What you are asked to do: Quote exactly and only this range of lines in the data below: the line that holds "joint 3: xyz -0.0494" to the line that holds "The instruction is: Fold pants", both included.

Data shown:
= = = =
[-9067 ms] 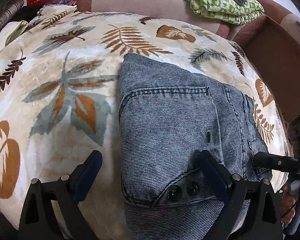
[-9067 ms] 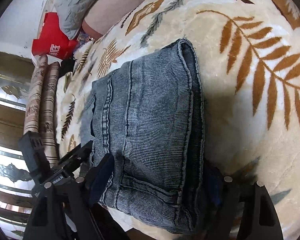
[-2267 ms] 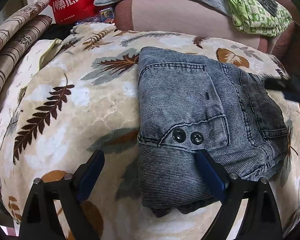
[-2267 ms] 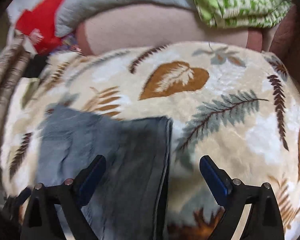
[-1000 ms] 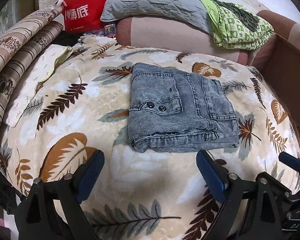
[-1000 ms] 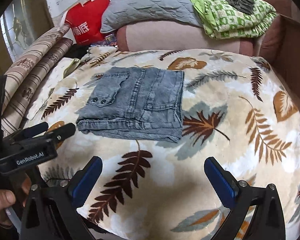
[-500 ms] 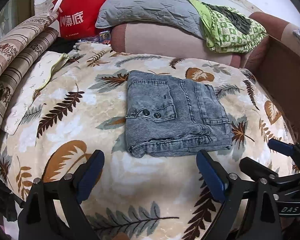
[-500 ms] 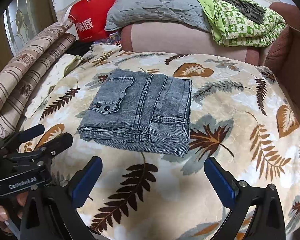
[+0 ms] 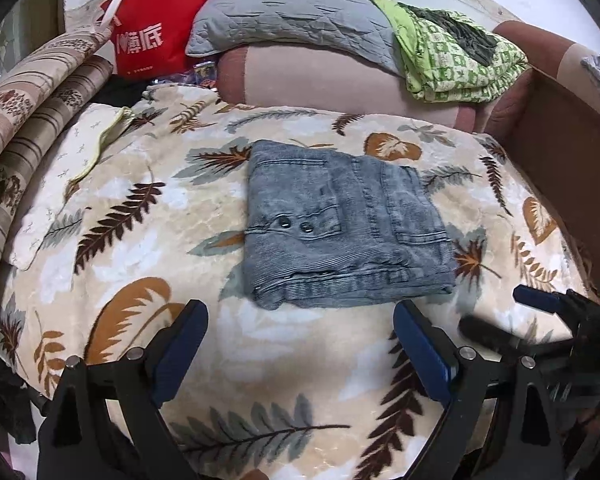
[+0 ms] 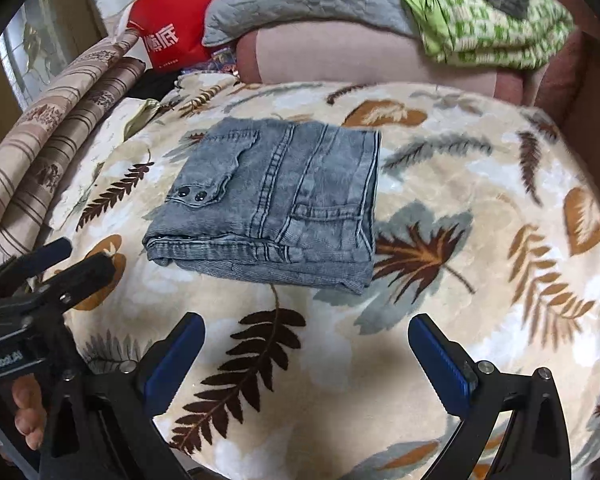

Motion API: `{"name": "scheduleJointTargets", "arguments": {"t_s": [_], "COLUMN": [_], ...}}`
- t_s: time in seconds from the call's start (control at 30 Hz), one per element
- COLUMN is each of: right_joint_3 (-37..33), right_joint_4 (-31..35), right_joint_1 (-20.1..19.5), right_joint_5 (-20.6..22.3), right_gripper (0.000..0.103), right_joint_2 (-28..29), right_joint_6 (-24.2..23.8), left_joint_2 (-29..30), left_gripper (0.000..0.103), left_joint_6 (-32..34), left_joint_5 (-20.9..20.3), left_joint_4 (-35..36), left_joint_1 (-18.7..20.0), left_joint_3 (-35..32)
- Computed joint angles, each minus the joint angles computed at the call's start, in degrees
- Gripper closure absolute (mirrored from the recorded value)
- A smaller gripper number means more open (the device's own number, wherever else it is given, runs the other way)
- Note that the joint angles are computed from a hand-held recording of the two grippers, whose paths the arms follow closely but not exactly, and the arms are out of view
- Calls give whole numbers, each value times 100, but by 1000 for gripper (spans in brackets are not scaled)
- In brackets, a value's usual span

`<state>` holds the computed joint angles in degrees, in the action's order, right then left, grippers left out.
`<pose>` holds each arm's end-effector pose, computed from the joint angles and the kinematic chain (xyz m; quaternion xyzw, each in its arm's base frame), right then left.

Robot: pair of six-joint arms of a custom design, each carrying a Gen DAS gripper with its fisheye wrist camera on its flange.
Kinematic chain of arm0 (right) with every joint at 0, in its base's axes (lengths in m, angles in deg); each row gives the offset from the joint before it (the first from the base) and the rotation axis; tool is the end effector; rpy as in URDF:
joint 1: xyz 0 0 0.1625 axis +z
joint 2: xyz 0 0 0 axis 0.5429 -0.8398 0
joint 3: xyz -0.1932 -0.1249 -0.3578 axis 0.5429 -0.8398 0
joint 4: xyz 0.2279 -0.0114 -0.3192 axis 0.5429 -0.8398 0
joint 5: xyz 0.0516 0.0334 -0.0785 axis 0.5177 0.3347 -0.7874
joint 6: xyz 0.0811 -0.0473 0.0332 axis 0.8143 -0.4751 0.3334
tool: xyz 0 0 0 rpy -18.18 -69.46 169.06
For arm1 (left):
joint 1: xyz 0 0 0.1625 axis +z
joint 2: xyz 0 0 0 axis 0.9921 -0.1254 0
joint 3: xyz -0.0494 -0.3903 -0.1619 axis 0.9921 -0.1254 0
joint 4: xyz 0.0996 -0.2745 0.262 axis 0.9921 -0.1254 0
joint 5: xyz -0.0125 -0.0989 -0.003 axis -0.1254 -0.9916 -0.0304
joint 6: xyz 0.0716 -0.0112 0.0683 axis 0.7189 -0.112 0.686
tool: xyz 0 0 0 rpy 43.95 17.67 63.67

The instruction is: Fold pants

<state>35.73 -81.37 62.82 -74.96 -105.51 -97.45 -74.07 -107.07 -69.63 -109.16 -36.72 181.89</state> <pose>0.1668 -0.6343 0.1476 0.3009 -0.9207 0.1546 0.1947 -0.2096 -0.5382 0.1240 0.0004 0.8494 -0.3647 0.3815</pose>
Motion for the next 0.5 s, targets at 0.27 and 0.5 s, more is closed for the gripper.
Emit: {"name": "scheduleJointTargets", "arguments": {"t_s": [0.27, 0.5], "right_joint_3": [-1163, -2077], "right_joint_4": [-139, 952], "right_joint_1": [13, 18], "right_joint_5": [593, -645], "right_gripper": [0, 0], "right_joint_2": [778, 1559], "right_joint_6": [844, 852], "left_joint_2": [-424, -495], "left_gripper": [9, 9], "left_joint_6": [-1181, -790], "left_joint_5": [134, 275], "left_joint_4": [1135, 754], "left_joint_1": [119, 253], "left_joint_3": [273, 312]}}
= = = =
Answer space:
joint 3: xyz -0.0494 -0.3903 -0.1619 axis 0.9921 -0.1254 0
joint 4: xyz 0.0996 -0.2745 0.262 axis 0.9921 -0.1254 0
joint 5: xyz -0.0125 -0.0989 -0.003 axis -0.1254 -0.9916 -0.0304
joint 6: xyz 0.0716 -0.0112 0.0683 axis 0.7189 -0.112 0.686
tool: xyz 0 0 0 rpy 43.95 17.67 63.67

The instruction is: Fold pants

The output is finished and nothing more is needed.